O governo federal apresentou o plano nacional de vacinação contra Covid-19 . O documento de pouco mais de 100 páginas determina aspectos fundamentais para a imunização a ser iniciada em 2021. Houve mudanças em relação ao texto enviado ao STF no fim de semana. Entre elas, está a inclusão de novos grupos prioritários ao recebimento do fármaco, como a população em situação de rua, trabalhadores do transporte coletivo e população privada de liberdade. O documento afirma ainda que o Brasil tem em torno de 350 milhões de doses de vacinas em negociações. O governo, contudo, não estimou as datas possíveis para o início da aplicação.

A NEGOCIAÇÃO JÁ COMEÇOU


Entre as potenciais vacinas a serem usadas, de acordo com o plano nacional de imunização, está a CoronaVac, desenvolvida pela chinesa Sinovac e pelo Instituto Butantan.
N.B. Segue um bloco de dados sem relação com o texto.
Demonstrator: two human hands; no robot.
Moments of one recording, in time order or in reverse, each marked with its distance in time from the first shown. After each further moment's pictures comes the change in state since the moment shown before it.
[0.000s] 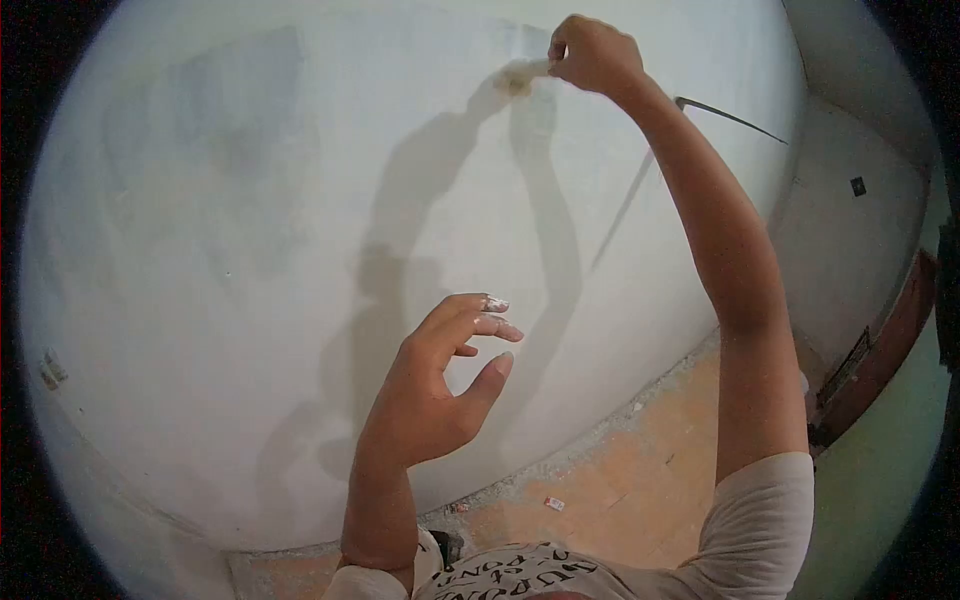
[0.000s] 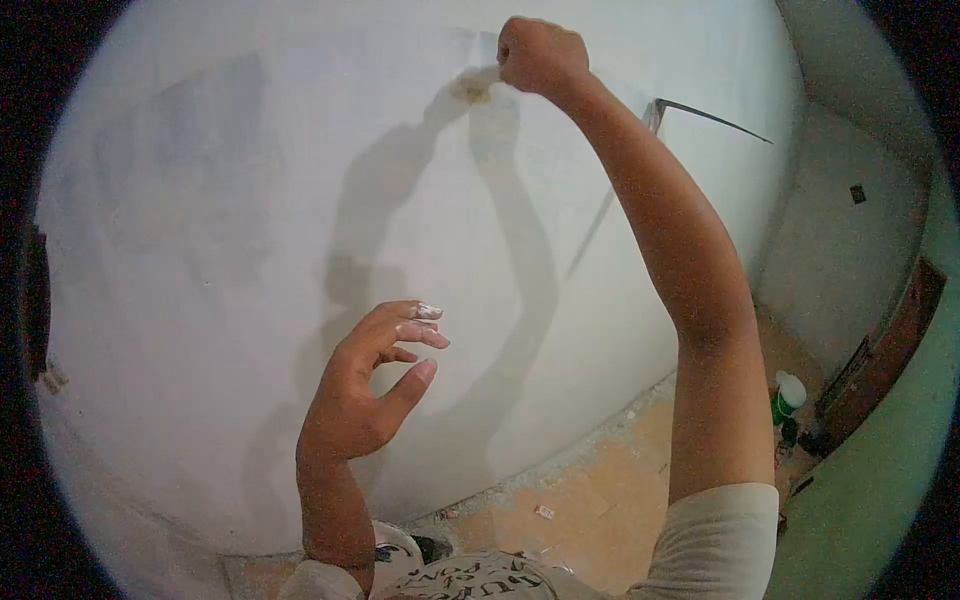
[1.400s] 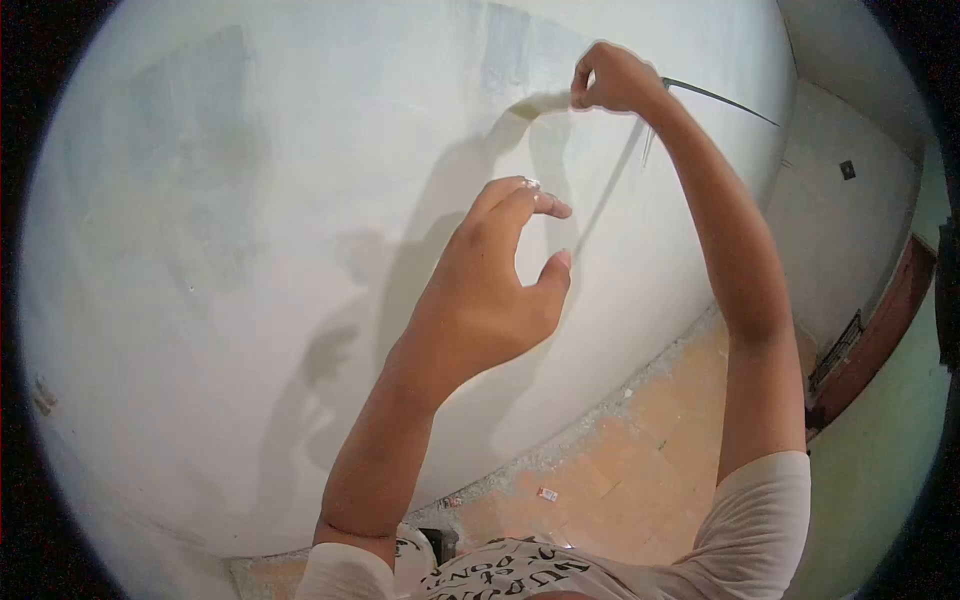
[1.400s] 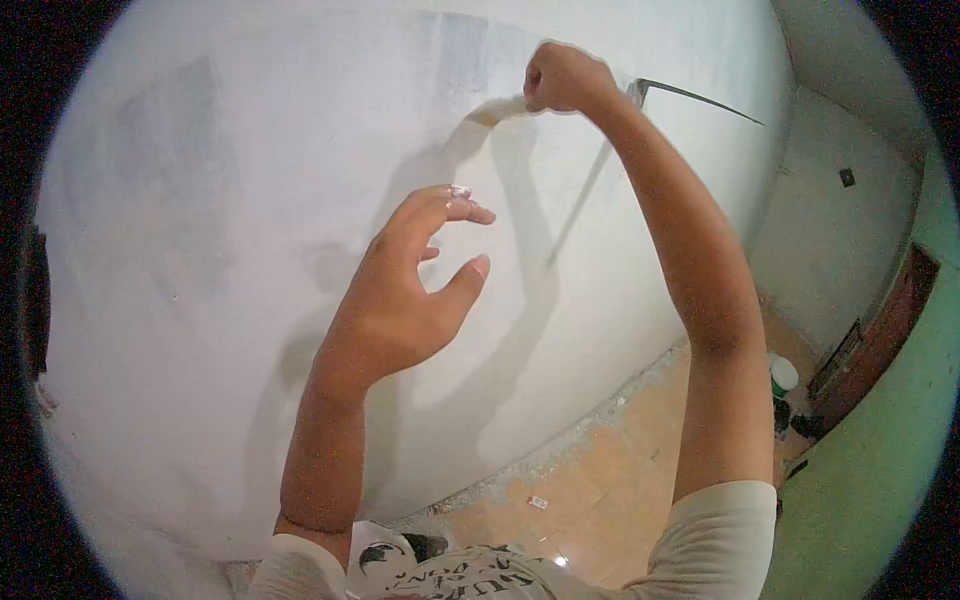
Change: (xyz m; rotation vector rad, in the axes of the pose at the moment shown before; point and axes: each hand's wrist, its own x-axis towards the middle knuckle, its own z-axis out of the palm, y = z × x) left_hand 0.067 0.011 0.017 0.275 0.052 0.256; right_hand -0.032 0.043 0.017 0.085 -0.260 -0.040
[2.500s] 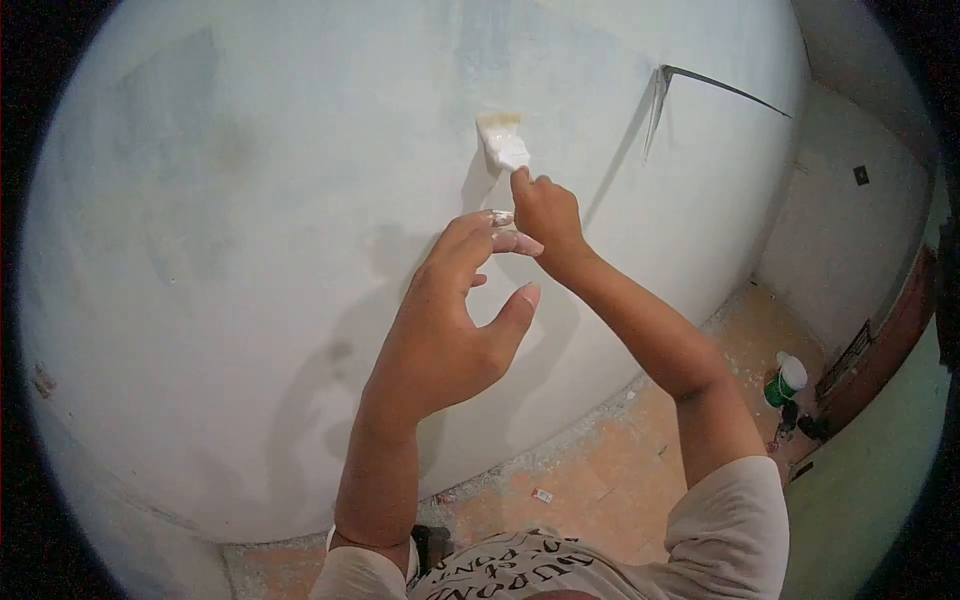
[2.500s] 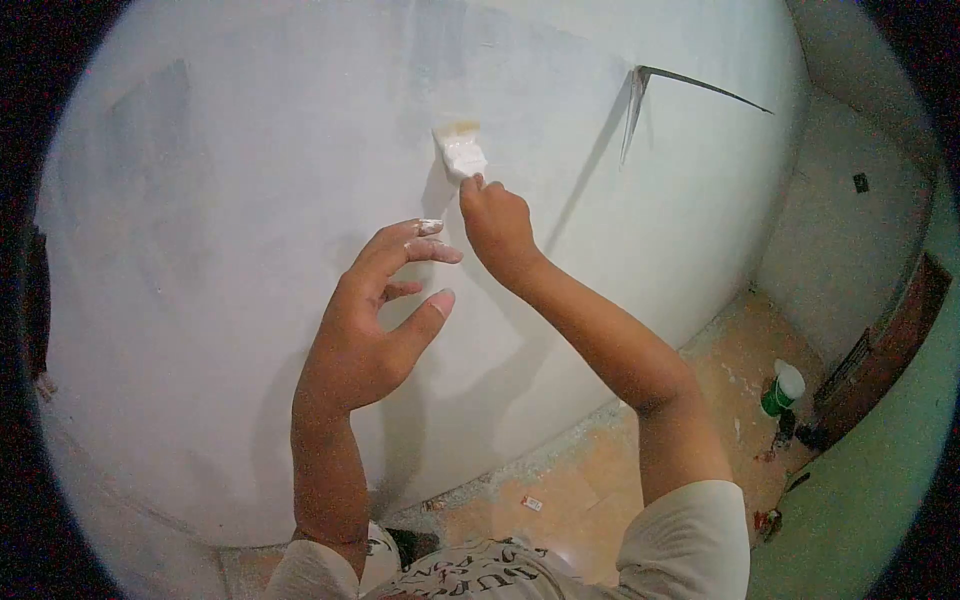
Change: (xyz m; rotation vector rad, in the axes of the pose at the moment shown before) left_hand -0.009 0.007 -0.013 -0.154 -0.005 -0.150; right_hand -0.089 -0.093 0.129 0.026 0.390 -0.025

O fármaco tem sido motivo de desentendimento entre Jair Bolsonaro e o governador João Doria. Como mostra o Radar Econômico, a negociação já começou entre o Ministério da Saúde e a autarquia paulista. Além disso, o Butantan afirmou que o plano estadual de vacinação poderá ser deixado de lado caso o governo federal defina a compra das doses da CoronaVac, entregando, assim, toda a produção para o Planalto. Apesar disso, o governo paulista ainda prevê o início da campanha estadual de vacinação para 25 de janeiro.

DISCUSSÃO NO STF


Primeiro a votar na sessão do STF que analisa se a vacinação contra a Covid-19 é obrigatória, o ministro Ricardo Lewandowski defendeu que a aplicação sempre deve ter o consentimento das pessoas, mas que os governos podem aplicar restrições a quem não for imunizado. O magistrado é o relator da ação apresentada pelo PDT sobre o tema. Ainda de acordo com Lewandowski, a vacinação compulsória pode ocorrer desde que acompanhada "de ampla informação sobre a eficácia, segurança e contraindicações dos imunizantes" e respeito "a dignidade humana e os direitos fundamentais das pessoas". O julgamento será retomado nesta quinta-feira.

PFIZER NA ANVISA


A Pfizer enviou à Anvisa a documentação com os resultados do estudo de fase 3 da vacina contra a Covid-19 desenvolvida em parceria com a empresa alemã BioNTech. Entretanto, isso não significa que a farmacêutica deu entrada no pedido de uso emergencial ou de registro do imunizante, o que deve ser feito em breve, segundo comunicado da empresa. O "Pacote 2", como é chamada pelo órgão essa leva de evidências, faz parte do processo de submissão contínua, instituído pela agência para acelerar a revisão dos dados necessários para aprovação. Nessa modalidade, as empresas podem enviar os resultados referentes a cada fase de estudo conforme forem gerados.